I drove to Cardiff on Friday night and visited my mother on Saturday morning. It is the first time I have been able to see her in the flesh in just over four months. This is easy to gauge because, indelibly, the last time I saw her was the day of my aunt, her sister's funeral in the run up to Christmas on the 21st of December last year. Not that mum could could get lock-down parole to attend it. I watched the live stream of the requiem with her in a room in the home. COVID, and in particular Wales' super strict regulations; then the outbreak of another different infection that hit 11 people on her floor intervened for the next sixteen or so weeks. As you might imagine, I am not minded to cut Boris any slack over Partygate.

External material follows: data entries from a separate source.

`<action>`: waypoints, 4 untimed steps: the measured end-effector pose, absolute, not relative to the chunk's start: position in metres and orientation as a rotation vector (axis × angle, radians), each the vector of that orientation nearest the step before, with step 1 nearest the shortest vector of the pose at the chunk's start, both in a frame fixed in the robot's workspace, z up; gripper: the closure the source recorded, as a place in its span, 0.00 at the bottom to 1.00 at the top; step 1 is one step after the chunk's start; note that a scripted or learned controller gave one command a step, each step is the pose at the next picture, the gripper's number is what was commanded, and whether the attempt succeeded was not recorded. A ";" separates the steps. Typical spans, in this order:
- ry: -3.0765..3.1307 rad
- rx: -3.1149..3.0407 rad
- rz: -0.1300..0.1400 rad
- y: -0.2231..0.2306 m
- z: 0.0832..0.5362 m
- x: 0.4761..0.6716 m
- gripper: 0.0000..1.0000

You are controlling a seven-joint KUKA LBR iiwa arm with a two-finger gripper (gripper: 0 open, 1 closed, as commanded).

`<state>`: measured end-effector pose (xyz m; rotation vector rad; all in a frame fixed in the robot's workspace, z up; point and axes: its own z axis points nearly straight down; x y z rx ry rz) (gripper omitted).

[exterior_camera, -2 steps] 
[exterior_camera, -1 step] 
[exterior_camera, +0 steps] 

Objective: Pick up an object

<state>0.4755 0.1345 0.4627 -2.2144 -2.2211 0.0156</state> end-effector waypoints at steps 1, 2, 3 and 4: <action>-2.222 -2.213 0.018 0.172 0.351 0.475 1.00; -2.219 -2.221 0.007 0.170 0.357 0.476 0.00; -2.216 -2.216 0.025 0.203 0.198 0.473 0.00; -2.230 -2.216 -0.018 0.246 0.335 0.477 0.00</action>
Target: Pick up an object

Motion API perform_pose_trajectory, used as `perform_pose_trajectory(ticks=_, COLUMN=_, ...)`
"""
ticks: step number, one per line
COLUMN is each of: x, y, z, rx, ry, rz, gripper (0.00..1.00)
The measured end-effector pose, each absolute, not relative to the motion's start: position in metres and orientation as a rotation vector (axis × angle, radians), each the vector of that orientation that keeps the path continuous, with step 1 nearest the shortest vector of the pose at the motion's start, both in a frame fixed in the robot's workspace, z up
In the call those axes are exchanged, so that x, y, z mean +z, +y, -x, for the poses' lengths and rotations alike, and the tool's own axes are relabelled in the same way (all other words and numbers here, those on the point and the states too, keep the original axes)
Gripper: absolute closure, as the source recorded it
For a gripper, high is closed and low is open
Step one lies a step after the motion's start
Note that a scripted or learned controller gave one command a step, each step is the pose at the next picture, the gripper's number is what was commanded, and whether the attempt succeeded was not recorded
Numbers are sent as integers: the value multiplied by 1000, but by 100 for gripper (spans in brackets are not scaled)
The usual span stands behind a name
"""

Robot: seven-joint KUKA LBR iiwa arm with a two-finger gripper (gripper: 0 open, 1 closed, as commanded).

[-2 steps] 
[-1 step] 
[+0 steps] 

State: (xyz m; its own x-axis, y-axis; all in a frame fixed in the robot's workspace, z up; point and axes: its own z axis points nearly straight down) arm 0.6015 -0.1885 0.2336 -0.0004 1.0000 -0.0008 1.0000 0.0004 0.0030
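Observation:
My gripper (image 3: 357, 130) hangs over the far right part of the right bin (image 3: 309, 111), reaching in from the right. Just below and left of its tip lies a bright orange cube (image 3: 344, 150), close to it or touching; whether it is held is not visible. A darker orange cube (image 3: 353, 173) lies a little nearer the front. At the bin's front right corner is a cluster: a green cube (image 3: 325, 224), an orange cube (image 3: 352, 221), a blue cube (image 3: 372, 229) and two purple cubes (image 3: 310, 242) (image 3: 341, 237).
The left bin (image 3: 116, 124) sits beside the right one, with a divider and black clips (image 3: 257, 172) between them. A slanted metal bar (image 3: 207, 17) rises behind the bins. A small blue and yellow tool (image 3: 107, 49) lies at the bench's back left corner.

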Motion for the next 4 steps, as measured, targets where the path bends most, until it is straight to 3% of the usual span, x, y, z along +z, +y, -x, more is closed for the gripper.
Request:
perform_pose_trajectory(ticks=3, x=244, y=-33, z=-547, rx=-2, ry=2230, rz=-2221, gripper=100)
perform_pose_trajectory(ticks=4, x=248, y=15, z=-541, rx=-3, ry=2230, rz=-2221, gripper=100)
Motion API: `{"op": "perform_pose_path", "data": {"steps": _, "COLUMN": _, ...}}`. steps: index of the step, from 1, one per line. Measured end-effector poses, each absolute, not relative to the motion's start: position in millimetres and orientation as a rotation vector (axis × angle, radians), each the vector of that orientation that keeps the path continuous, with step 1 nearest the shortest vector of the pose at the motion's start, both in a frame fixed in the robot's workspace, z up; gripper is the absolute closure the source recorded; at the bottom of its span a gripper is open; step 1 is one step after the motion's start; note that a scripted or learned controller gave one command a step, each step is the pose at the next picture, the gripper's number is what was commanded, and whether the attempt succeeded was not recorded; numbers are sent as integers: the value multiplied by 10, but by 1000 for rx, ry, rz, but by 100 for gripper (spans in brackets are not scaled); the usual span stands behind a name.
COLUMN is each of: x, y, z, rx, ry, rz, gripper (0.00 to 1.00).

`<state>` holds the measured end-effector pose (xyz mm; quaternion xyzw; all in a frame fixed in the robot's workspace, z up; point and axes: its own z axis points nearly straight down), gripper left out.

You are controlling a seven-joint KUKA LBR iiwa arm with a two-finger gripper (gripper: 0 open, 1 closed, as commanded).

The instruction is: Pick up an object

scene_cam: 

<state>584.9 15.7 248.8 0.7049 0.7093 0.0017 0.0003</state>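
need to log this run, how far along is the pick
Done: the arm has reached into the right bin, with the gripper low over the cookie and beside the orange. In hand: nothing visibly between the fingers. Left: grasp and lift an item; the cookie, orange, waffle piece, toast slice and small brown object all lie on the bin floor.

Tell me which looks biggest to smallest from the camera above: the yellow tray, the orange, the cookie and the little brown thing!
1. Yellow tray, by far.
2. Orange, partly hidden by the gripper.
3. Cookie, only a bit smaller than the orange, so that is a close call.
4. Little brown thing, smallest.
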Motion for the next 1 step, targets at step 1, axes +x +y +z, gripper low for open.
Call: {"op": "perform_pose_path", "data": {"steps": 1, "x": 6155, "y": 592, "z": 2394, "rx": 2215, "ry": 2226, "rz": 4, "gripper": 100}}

I stayed in mum and dad's now empty house over the weekend. As I was walking down the road from it to meet my brother John and his girls for lunch, my other brother Vince drove by and stopped. He was coming over to say hello but gave me a lift into town instead. On the way he told me that, during a sentimental rummage in the house, he had come across a draft letter my father had written me, but never sent, when I left home for university at eighteen. (It is relevant that I don't think he ever actually sent me a letter.) "It's in the third drawer down on the left in the desk" I was told. If Vince had caught me before I went out, I imagine we would have gone up and got it straight away, but we weren't in the house, we were in his car.
When I got back, I just couldn't bring myself to open the drawer and look at it. I will do one day, but just for the time being, the bittersweet prospect is overwhelming. “It’s so much darker when a light goes out than it would have been if it had never shone.”
I was up for the poignantly practical though. Putting new batteries in the smoke alarm and clock, freeing a seized tap in the bathroom etc. all the while muttering under my breath complaining - hypocritically and enjoyably - that I, rather than my siblings, was the one who had to do it.
But dad's letter, dad's letter; we still have an appointment, it is just one of the many, many that the pandemic has delayed.